=== WHAT TO WORK ON ===
All lines from the one containing "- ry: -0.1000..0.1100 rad" to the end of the listing below are to be reproduced exactly, and no others.

┏━━

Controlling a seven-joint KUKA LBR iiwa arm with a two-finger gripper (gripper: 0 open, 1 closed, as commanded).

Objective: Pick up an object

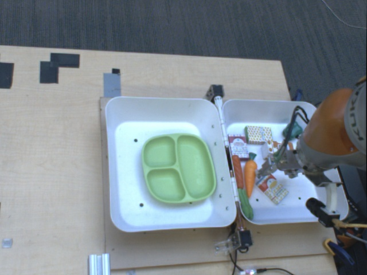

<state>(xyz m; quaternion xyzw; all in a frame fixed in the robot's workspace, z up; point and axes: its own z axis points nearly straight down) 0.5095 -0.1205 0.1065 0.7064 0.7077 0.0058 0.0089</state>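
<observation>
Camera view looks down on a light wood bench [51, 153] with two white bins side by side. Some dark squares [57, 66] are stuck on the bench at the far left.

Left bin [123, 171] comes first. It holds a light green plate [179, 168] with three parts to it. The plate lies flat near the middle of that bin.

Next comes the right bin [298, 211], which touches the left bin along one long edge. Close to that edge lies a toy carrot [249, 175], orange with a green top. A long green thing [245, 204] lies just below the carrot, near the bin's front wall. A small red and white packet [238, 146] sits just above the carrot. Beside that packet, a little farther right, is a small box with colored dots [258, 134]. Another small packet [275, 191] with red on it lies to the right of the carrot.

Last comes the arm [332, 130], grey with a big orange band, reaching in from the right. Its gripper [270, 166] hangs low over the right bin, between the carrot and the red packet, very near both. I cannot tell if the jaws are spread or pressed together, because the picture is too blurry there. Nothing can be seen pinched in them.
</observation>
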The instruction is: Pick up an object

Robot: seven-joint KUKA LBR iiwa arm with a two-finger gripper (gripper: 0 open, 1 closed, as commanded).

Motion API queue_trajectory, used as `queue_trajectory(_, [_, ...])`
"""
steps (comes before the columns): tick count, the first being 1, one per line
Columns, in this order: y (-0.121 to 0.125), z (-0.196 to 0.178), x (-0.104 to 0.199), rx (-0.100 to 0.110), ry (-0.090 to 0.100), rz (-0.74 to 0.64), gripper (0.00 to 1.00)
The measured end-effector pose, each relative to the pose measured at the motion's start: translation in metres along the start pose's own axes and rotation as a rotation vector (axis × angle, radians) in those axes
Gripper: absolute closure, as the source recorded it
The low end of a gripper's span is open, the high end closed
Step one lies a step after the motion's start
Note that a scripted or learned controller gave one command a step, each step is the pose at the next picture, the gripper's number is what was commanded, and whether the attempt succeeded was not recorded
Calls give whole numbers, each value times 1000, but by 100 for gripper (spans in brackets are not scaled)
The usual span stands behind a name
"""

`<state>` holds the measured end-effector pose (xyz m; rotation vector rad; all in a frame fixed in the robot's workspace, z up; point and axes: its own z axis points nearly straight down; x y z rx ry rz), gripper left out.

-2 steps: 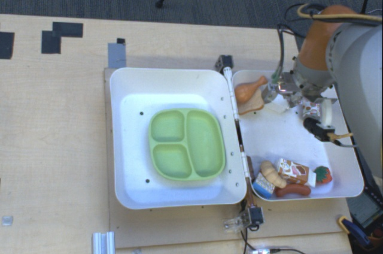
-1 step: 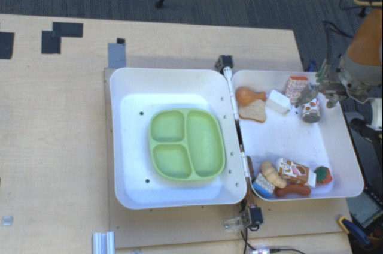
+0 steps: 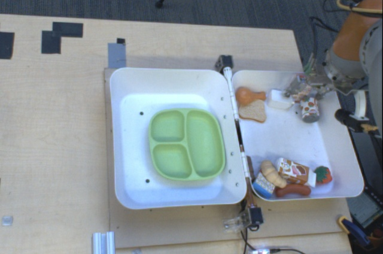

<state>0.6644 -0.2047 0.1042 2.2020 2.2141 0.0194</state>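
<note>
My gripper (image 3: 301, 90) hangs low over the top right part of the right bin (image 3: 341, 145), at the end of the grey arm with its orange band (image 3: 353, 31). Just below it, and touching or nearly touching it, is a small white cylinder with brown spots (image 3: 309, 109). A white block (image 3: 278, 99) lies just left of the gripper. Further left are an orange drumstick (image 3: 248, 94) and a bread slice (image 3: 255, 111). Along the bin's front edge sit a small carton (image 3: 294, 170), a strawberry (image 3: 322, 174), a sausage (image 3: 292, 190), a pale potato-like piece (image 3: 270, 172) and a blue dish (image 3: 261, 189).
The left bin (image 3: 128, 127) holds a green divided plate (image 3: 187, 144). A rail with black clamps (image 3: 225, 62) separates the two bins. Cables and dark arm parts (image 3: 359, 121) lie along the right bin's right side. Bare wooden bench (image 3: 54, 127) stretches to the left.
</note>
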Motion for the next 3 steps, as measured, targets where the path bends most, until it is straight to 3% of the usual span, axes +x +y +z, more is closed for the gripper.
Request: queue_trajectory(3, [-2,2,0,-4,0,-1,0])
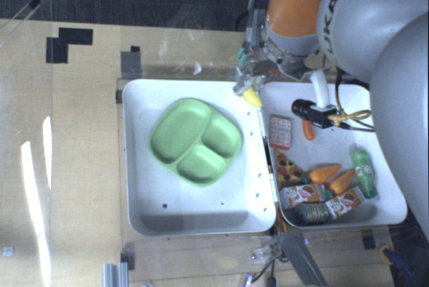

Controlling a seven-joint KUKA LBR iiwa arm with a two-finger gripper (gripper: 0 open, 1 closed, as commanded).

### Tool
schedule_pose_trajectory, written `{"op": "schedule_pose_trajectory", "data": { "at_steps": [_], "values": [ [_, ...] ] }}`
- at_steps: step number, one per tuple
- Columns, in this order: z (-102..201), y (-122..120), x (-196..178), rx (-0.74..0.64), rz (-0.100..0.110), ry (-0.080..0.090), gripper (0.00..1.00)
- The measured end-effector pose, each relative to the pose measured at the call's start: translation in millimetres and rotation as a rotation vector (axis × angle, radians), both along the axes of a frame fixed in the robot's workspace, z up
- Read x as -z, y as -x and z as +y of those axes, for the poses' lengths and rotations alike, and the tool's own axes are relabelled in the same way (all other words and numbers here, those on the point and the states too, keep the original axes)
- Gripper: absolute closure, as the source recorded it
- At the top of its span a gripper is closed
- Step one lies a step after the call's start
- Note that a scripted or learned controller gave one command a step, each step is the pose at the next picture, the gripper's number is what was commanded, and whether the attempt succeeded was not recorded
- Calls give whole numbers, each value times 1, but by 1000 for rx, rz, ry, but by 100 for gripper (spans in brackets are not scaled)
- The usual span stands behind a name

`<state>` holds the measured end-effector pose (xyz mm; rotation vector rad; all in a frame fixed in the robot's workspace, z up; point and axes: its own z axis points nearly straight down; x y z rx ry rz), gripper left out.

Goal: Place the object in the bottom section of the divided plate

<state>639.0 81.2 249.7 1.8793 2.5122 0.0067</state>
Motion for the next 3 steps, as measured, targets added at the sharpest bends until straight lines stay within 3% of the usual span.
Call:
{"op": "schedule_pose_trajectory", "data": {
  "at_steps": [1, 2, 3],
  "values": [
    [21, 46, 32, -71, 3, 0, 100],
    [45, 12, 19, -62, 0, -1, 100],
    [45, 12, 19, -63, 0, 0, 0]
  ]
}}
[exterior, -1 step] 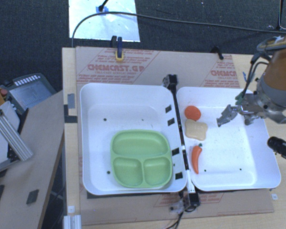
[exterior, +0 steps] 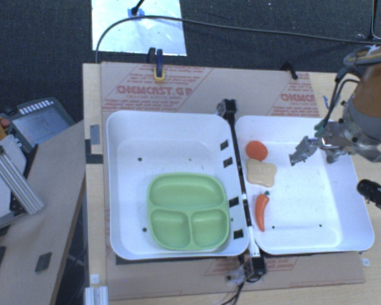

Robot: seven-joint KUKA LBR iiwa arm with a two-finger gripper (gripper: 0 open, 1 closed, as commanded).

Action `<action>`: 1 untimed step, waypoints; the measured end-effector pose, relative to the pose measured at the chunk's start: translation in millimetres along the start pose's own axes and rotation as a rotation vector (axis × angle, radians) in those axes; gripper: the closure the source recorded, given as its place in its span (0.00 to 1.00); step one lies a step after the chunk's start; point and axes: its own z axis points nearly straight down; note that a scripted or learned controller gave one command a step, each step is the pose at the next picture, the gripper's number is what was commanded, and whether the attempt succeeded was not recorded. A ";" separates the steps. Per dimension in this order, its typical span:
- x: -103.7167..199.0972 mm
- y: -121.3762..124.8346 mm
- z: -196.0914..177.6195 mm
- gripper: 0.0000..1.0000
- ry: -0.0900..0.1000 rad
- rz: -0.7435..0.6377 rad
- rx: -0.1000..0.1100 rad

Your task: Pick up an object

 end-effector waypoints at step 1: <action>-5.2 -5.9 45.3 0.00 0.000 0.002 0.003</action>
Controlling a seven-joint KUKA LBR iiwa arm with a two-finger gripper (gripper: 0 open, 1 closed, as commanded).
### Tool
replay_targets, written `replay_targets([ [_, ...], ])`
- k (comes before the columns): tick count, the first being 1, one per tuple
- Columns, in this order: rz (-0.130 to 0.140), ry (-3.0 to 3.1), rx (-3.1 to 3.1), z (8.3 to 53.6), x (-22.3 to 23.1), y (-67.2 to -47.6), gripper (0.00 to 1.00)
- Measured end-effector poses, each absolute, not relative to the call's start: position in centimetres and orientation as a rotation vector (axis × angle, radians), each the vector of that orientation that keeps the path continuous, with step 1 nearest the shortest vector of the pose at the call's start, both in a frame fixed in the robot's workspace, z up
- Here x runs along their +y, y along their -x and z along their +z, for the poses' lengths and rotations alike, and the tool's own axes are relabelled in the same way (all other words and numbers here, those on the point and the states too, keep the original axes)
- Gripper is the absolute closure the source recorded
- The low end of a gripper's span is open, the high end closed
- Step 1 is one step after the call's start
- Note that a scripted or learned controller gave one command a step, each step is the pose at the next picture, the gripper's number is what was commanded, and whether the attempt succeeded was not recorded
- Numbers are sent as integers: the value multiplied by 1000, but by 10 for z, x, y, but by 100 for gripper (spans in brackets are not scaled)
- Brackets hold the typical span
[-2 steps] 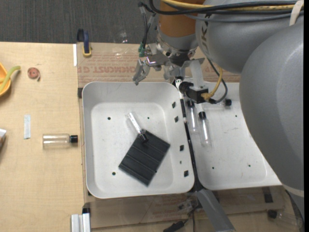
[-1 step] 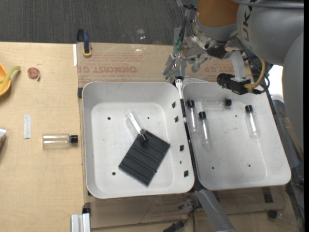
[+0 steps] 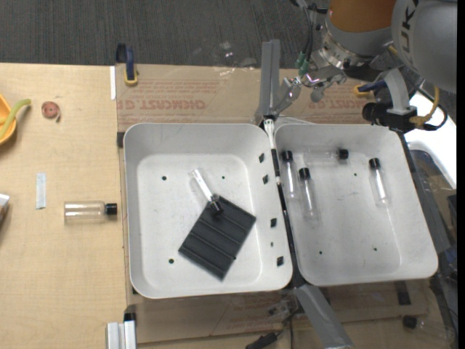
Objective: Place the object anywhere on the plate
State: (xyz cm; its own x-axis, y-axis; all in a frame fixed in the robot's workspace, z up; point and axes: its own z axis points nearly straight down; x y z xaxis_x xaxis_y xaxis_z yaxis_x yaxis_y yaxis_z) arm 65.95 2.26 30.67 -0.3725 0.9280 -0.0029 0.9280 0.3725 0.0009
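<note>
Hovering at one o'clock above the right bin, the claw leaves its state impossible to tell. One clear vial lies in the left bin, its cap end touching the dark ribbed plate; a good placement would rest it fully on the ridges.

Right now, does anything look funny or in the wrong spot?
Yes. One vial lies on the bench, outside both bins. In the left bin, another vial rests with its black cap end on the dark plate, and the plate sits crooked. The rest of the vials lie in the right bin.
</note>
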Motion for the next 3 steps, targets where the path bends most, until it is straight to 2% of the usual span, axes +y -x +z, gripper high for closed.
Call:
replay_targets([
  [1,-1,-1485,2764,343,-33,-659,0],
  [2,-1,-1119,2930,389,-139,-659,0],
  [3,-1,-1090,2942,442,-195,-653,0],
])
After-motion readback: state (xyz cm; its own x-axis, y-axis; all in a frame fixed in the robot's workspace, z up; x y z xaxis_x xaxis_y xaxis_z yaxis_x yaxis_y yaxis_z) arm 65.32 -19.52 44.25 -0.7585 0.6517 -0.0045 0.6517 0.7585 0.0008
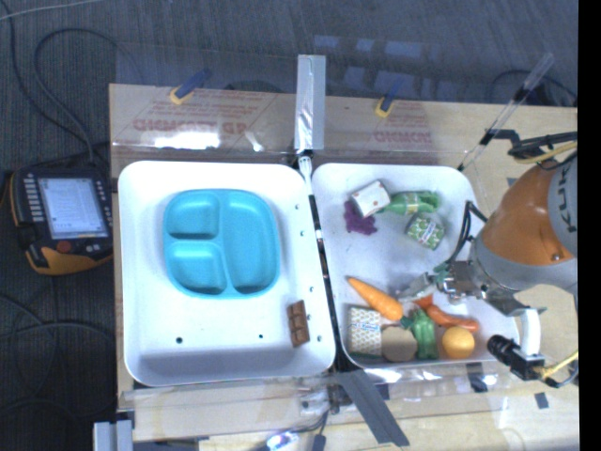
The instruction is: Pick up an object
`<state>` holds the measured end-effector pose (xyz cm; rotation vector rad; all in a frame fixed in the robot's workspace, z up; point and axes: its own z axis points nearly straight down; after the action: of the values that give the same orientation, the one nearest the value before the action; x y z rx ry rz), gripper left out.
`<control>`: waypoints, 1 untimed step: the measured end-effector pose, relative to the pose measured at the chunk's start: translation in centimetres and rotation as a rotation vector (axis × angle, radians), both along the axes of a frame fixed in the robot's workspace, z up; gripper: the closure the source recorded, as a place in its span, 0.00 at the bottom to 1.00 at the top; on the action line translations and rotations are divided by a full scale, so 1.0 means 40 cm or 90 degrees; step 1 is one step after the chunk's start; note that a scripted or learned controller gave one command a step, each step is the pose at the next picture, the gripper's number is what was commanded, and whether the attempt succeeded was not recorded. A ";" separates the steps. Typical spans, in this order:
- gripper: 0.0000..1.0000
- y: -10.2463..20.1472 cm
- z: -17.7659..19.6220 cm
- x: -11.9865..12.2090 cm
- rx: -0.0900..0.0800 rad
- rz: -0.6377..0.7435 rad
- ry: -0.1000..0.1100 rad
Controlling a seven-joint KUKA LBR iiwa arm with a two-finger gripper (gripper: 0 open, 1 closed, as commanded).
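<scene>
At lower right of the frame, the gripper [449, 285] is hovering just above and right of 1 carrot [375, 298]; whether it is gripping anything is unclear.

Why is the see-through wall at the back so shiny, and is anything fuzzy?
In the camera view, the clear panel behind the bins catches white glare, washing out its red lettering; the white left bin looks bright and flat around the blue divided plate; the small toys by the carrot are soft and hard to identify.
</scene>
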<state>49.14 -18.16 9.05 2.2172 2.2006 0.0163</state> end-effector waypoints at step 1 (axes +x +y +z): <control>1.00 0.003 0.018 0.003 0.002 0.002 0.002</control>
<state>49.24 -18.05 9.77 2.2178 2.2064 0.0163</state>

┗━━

=== SOLUTION TO THIS PROBLEM ===
- ry: -0.1000..0.1100 rad
Controlling a seven-joint KUKA LBR iiwa arm with a two-finger gripper (gripper: 0 open, 1 closed, as commanded).
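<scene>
At lower right of the frame, the gripper [449, 285] is hovering just above and right of 1 carrot [375, 298]; whether it is gripping anything is unclear.

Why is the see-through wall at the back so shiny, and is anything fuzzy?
In the camera view, the clear panel behind the bins catches white glare, washing out its red lettering; the white left bin looks bright and flat around the blue divided plate; the small toys by the carrot are soft and hard to identify.
</scene>
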<state>49.14 -18.16 9.05 2.2172 2.2006 0.0163</state> end-effector waypoints at step 1 (axes +x +y +z): <control>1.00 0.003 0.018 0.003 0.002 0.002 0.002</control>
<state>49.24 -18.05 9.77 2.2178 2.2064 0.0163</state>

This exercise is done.